War Powers, Escalation, and the Question of Authority
On Saturday, the United States and Israel launched coordinated strikes on Iran. Iran’s Supreme Leader was killed. Retaliatory strikes have followed across the region. Three American service members are confirmed dead.
This is not a small event. It is not a limited headline cycle. It is the beginning of an armed conflict with regional consequences.
This morning on Facebook, I wrote about the absence of an “off switch.” That wasn’t rhetorical. It was structural.
When military action begins without a clearly defined objective, a measurable victory condition, or a specific endpoint, escalation becomes self-sustaining. Every retaliation justifies a response. Every response widens the scope. The mission expands to match the conflict.
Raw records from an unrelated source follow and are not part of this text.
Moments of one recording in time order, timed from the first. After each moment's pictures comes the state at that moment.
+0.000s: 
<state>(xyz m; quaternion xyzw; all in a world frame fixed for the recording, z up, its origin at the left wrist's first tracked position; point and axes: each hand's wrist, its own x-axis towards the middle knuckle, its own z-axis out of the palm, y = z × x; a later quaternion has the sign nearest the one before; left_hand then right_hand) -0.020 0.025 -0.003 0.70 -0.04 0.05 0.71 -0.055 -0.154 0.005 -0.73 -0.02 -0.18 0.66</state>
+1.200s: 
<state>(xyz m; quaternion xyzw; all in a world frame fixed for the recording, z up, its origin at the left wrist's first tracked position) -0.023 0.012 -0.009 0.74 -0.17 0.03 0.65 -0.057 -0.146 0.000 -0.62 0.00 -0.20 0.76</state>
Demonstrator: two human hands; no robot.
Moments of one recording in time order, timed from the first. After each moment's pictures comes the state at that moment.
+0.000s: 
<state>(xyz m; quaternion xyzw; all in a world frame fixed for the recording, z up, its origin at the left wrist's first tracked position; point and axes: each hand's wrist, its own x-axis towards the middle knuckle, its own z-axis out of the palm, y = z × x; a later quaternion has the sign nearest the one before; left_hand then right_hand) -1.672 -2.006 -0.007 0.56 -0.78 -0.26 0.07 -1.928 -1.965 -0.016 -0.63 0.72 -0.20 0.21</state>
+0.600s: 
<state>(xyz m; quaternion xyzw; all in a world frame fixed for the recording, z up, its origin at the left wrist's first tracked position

We have seen this pattern before. The geography changes. The mechanism does not.
But there is another issue here that deserves sober attention: authority.
Photo by Bernd 📷 Dittrich on Unsplash
The Constitutional Framework
The Constitution divides war powers deliberately.
Under Article I, Congress holds the power to declare war and fund military action.
Under Article II, the President serves as Commander-in-Chief of the armed forces.
This separation was not accidental. It was designed to prevent unilateral entry into prolonged conflict. The framers understood that war concentrates power, consumes resources, and risks lives. They intended that the decision to commit the nation to sustained armed conflict would require collective deliberation.
In 1973, after Vietnam, Congress passed the War Powers Resolution to reinforce that balance. It allows a president to deploy forces but requires notification within 48 hours and limits sustained engagement to 60 days without congressional authorization. But, only in cases of imminent danger, and as of writing this article, this part has not been fulfilled.
The question is not whether the President can order a strike. The question is whether we are now in an expanding conflict without explicit authorization for war.
If Congress has not declared war, and if no new Authorization for Use of Military Force (AUMF) has been debated and passed, then we are operating in a constitutional gray zone during a moment of escalating violence.
That should concern people across the political spectrum.
The Escalation Loop
Once blood is shed on both sides, the logic of escalation takes hold.
Strike.
Retaliation.
Counterstrike.
Expanded regional involvement.
Justification framed as defense.
At that point, restraint becomes politically difficult. Withdrawal is framed as weakness. Measured response becomes escalation by default.
This is how conflicts grow.
Without a clearly articulated objective and exit strategy, “mission creep” is not dramatic; it is procedural. It happens through incremental decisions, each defensible in isolation, but cumulatively transformative.
And when those decisions are concentrated in one office, without visible congressional consent, the structural guardrails weaken.
The Intelligence and Accountability Gap
Another concern emerging in early reporting is the potential gap between public justification and classified briefings to Congress.
If there is divergence between what is being stated publicly and what members of Congress were told in secure briefings, that matters. Transparency does not require broadcasting operational details. But it does require coherence between justification and intelligence.
When the American public is asked to accept risk, cost, and loss of life, the reasoning must be clear and consistent.
Why This Matters
This is not about defending Iran. It is not about partisan loyalty. It is not about scoring points in a news cycle.
It is about whether the constitutional system still functions as designed in moments of crisis.
If a president can move the nation into sustained armed conflict without explicit congressional authorization, without a declared objective, and without defined limits, then the balance of war powers shifts in practice, regardless of what the text says.
That is a dangerous precedent.
War is the most serious action a government can take. It should not unfold solely through executive momentum.
Process is not a technicality. It is the guardrail.
And guardrails matter most when the road turns sharp.